1 Execution site(s)
Aleksandra Ch., born in 1923: “All the Jews from Kholopenichi were rounded up and taken to be shot. They were loads of them, but I can’t tell you exactly how many they were, because I didn’t count them. As far as I remember there were hundreds of them. The column was escorted by Germans on both sides. Anyone who couldn’t walk like elderly people and children were taken on a cart that followed the column.”(Witness n°1023B, interviewed in Borisov, on October 8, 2019)
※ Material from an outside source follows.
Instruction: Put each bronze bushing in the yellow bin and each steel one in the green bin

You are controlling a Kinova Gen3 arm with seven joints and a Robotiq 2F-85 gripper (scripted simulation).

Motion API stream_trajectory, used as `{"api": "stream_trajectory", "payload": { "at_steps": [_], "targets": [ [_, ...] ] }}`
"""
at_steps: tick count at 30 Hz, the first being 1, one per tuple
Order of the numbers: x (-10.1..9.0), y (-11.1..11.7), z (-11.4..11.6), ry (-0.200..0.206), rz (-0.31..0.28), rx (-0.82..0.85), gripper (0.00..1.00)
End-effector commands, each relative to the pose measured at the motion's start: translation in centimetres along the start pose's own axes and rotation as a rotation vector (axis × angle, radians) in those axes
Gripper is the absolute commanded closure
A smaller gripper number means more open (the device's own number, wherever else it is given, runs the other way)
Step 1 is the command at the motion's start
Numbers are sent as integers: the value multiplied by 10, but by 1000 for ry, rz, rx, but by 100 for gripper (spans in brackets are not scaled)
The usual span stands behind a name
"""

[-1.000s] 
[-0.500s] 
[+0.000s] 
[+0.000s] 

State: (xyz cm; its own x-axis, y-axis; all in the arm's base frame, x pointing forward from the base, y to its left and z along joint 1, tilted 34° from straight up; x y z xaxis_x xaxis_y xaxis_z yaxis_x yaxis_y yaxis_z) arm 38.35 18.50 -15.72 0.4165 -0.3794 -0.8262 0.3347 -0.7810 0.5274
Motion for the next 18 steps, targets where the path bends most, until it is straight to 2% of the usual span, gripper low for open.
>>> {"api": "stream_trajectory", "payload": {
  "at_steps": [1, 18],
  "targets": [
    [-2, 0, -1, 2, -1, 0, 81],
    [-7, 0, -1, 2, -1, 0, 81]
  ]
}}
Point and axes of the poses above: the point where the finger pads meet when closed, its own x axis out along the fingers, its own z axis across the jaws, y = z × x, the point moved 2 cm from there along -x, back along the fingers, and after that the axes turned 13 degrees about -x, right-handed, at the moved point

"In the first days of September 1941, it was a Saturday, a German punitive detachment consisting of more than a hundred men armed with machine guns arrived in Kholopenichi and, without making any comments, surrounded the town. The German soldiers started to enter the houses and round up all the Jews in the Klub building. Those who could not walk were transported on carts. At that time, Jewish refugees from the districts of Minsk, Borisov, Zembin, Smolevichi and western Belarus were in the town. About 900 people were gathered at the Klub in total. As I later learned, the gathering of the Jewish population was done under the pretext of transferring them to another location. However, a few hours after the end of the round-up, the people were led, under heavy surveillance, from the Klub to the outskirts of the town. Anyone who could not walk was transported by cart. When they arrived at the place known as "Kammeny log", they were all shot. At the same time, just after the departure of the Jews, the starosta Andrei B*** arrived at my house and ordered me to go immediately to the Klub with a shovel. Thirty-six of us were requisitioned in this way. We were also taken to "Kammeny log,” located 1 km from the town. There, the German interpreter ordered us to bury the bodies. When I approached the pit where the bodies were lying, I saw a woman who was still alive and who was begging to be saved saying "Save me!" But the interpreter ordered the pit to be filled in. The woman was subsequently buried alive.” [Deposition of Aleksandr Kh., requisitioned to fill in the pit, given to the Soviet State Extraordinary Commission; GARF Fond 7021, opis 87, delo 16].
“I remember that another Aktion took place outside Borissov. I know that we drove for a long time through the countryside. I have no memory of the place. But I do remember the execution site. It was in a clearing in a forest. This clearing was in the middle of the countryside and a pit had been dug there. I remember that the Schutzpolizei was present during this Aktion. It seems to me that it was the Schutzpolizei that led the Jews to the shooting site when we arrived. I think that the OD was also present, but I could be wrong. I remember well that a young Jewish couple was led from the gathering point to the pit, this couple had a smart expression. When the woman saw what was waiting for them, she clung to her husband and shouted, "This is a horror, this is a horror what they are going to do to us.” That made a terrible impression on me. The pit was 1.50-2m deep, 2m wide and 25-30m long. The number of victims was not as large as in Krupka. Today I could still describe the clothes of this couple, but I cannot say anything about the number of victims. From the size of the pit I would say that there were more than fifty.” [Deposition of Robert L***, a member of Einzatskommando 8, given on February 27, 1963, in Koln; B162-3290 p.291]
Kholopenichi is located 130 km (81mi) north northeast of Minsk. In 1861, 1,343 Jews lived in Kholopenichi. They were mostly engaged in handicraft and trade. The community had its own synagogue and a cemetery, mostly destroyed today. In the Soviet period the town had a Yiddish elementary school. On the eve of the war it is estimated that there were about 500 Jews in Kholopenichi, making up 20% of the total population.
Kholopenichi was occupied by German forces on June 28, 1941. Shortly after the occupation, all Jews were marked with yellow distinguishing badges and forbidden from leaving the town. They continued to live in their houses until they were murdered in early September 1941. On September 6, 1941, a punitive detachment arrived and surrounded the town. The Germans would go from house to house, to arrest the Jews and gather them in the building of the local Klub. Once everyone was gathered, they were taken in a column towards a sand quarry, located 1 km away, where a pit had been dug. Anyone who couldn’t walk such as children and elderly people were transported by cart. When they arrived the Jews were forced to undress and shot in groups on the edge of the pit. Many victims were not killed, but only wounded. They were subsequently buried alive. Two days later, another group of Jews from the village of Shamki was brought and shot at the same place. In all, according to the Soviet archives 1,600 Jews were shot in that quarry, known as ‘Kamyannyi Log’. Although according to the memorial that stands on the mass grave, there were 2,700 victims.